#### TASK REQUIREMENTS
Each line at or after the one containing "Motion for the" should be transcribed exactly, up to and including the final line of the data.
##### SOURCE MATERIAL #####
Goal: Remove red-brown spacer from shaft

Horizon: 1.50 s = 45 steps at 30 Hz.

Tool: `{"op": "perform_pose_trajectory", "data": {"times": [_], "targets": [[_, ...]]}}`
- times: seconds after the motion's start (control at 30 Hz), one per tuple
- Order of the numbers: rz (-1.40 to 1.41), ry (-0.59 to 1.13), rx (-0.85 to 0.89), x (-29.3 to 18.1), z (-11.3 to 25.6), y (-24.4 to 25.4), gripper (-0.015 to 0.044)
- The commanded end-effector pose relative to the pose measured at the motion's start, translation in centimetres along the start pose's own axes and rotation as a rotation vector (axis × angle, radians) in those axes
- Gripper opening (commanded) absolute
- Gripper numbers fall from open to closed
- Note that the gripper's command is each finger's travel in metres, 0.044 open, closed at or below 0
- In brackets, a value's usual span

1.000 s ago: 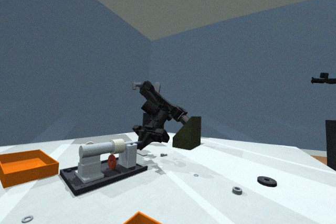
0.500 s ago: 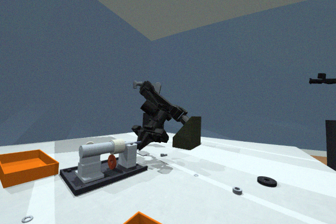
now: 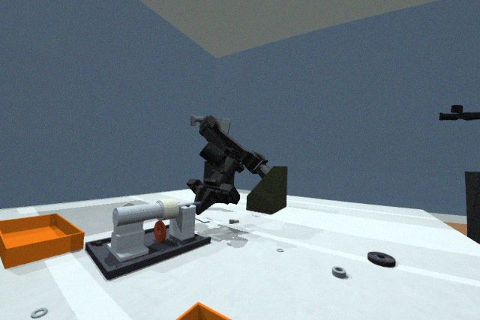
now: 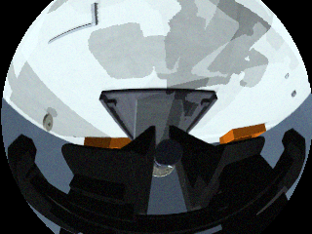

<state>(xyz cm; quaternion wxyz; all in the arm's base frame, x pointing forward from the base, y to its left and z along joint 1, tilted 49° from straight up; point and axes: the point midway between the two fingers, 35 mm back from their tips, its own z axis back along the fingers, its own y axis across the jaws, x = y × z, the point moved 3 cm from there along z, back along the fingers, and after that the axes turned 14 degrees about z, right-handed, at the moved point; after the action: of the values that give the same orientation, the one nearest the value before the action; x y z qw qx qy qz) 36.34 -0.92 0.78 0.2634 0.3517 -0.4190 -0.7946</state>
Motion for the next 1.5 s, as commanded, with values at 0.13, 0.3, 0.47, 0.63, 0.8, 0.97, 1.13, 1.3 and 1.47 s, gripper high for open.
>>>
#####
#### FINAL ANSWER
Motion for the next 1.5 s, as commanded, with values at 0.13, 0.3, 0.47, 0.63, 0.8, 0.97, 1.13, 1.3 and 1.47 s, gripper high for open.
>>>

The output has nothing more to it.